Data shown Block Start

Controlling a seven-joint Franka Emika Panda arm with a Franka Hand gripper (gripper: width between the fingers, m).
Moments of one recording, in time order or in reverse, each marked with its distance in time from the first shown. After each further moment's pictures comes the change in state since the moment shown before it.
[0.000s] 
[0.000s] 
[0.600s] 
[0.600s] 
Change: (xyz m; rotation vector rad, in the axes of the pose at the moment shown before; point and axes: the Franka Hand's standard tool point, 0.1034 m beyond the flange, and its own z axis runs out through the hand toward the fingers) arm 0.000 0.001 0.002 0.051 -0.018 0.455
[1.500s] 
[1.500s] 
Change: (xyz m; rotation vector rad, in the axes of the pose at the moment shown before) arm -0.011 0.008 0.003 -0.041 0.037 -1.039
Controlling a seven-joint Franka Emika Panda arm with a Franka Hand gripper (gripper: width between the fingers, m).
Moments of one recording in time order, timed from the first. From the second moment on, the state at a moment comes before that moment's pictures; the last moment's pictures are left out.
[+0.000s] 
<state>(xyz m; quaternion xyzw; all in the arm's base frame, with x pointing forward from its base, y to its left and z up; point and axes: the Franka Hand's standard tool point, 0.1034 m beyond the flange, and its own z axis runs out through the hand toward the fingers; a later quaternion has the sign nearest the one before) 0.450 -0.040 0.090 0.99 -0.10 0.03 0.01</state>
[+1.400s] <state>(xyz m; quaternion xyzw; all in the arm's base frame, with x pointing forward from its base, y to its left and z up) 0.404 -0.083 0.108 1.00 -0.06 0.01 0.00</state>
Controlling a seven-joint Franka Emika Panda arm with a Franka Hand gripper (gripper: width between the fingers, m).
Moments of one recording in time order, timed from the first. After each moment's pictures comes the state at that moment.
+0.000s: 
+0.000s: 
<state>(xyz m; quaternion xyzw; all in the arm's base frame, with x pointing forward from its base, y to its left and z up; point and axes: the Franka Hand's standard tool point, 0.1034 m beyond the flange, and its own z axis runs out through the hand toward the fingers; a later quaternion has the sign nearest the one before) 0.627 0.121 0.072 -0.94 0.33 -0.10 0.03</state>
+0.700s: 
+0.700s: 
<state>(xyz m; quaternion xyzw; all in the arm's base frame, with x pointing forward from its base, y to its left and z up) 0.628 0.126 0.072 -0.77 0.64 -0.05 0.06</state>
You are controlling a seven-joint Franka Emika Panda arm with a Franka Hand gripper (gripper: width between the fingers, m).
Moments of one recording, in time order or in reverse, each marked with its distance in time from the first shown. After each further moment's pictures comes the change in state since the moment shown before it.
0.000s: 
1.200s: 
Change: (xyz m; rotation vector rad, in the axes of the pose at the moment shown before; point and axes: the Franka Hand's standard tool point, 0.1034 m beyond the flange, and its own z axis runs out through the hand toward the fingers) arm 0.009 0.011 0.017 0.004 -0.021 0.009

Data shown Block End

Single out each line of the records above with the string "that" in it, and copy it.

Moments of one recording in time order, timed from the first. From the second moment on, the state at a moment comes before that moment's pictures; the last moment's pictures are left out.
Moments of one recording in time order, timed from the first. After each moment's pictures comes the state at that moment.

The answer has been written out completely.